ENTRIES PROVIDED
----------
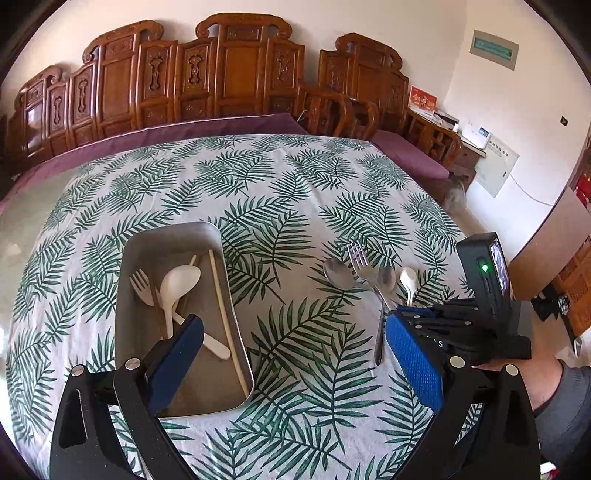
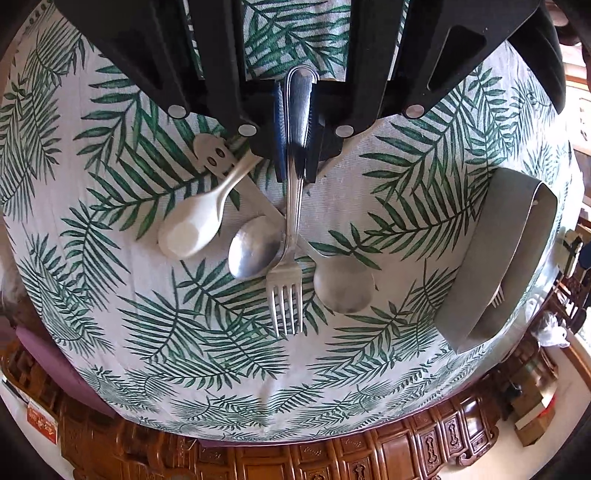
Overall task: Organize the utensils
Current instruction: 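Grasp a metal fork by its handle with the right tool, then grasp a metal spoon with the left tool while the right tool holds the fork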
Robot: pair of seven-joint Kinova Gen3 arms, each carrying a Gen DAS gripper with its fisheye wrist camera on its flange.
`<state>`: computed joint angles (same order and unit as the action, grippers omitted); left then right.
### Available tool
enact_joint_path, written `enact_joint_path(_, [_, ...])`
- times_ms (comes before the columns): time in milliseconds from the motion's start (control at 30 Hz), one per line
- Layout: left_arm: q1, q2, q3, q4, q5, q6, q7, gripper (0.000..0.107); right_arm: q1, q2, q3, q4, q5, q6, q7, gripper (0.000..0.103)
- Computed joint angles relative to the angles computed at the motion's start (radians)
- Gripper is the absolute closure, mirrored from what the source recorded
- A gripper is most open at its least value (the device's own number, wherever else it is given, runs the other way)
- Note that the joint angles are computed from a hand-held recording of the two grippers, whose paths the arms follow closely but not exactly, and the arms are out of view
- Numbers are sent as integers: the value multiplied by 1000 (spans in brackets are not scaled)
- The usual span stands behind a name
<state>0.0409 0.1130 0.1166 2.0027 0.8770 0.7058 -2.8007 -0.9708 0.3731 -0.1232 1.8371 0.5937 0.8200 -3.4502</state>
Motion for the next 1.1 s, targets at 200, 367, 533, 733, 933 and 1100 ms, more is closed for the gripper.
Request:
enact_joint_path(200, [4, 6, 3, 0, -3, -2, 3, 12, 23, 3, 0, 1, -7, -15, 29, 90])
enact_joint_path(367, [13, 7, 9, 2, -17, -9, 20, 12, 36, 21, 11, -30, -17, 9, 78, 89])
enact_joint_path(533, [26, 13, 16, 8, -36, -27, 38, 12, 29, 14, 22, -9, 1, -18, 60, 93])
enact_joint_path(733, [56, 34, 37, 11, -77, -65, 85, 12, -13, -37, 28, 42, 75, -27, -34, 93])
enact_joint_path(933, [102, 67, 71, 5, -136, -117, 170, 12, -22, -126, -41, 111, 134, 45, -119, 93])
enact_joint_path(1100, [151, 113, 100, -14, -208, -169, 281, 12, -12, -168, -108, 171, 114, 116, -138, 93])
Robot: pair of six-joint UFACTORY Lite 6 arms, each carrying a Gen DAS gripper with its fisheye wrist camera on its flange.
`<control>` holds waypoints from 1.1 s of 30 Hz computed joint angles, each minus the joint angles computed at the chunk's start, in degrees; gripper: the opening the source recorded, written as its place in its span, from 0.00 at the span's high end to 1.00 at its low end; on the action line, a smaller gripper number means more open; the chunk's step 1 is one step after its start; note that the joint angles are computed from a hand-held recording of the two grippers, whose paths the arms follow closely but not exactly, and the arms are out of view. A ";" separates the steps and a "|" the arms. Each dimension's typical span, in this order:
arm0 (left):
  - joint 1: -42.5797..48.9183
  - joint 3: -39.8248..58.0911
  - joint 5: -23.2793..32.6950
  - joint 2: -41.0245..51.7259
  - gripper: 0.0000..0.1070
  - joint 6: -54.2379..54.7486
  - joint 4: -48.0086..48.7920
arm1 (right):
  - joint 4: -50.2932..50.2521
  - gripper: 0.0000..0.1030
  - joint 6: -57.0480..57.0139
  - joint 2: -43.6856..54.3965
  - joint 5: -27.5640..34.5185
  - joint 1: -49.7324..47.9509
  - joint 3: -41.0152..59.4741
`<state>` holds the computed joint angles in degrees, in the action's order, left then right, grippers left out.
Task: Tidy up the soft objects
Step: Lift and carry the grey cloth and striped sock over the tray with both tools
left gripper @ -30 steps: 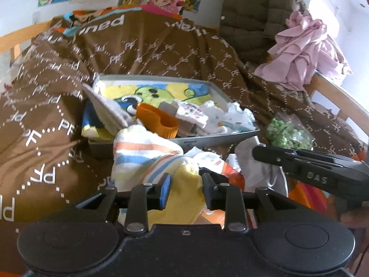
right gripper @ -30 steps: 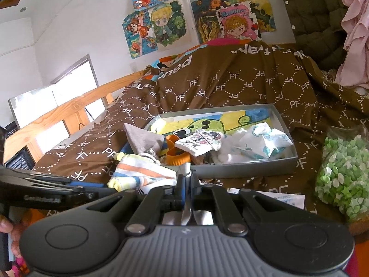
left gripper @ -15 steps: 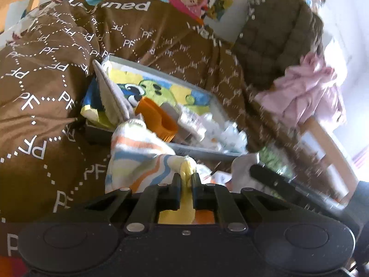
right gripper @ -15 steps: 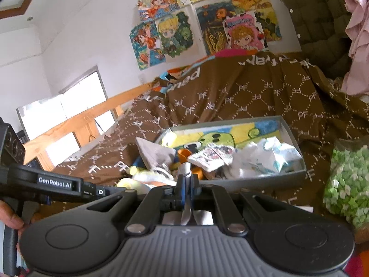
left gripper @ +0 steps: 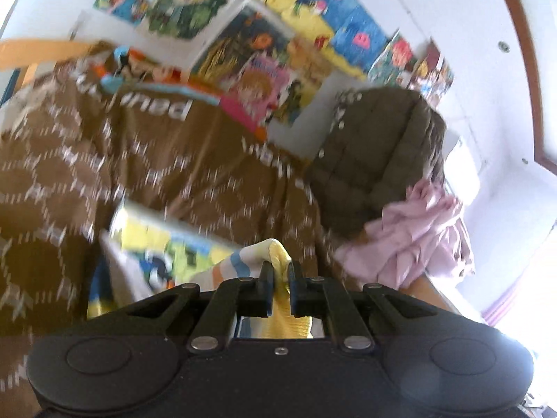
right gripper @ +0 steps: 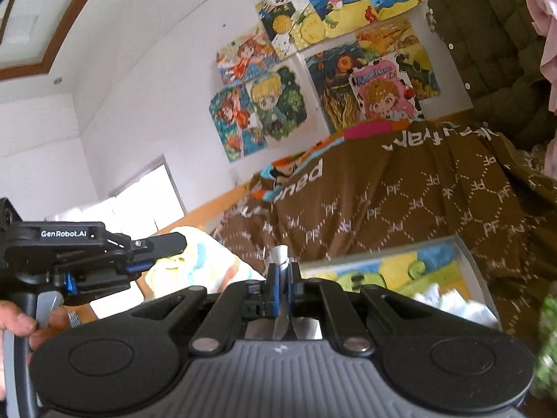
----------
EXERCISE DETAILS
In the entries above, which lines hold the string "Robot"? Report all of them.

FINISHED EXERCISE
Robot: pair of seven-joint Kinova Gen3 arms, each carrying a Gen DAS gripper with its fisheye wrist camera on its flange.
Robot: pair of six-joint UFACTORY Lite 6 arms, each carrying a Gen DAS gripper with its fisheye wrist camera on its flange.

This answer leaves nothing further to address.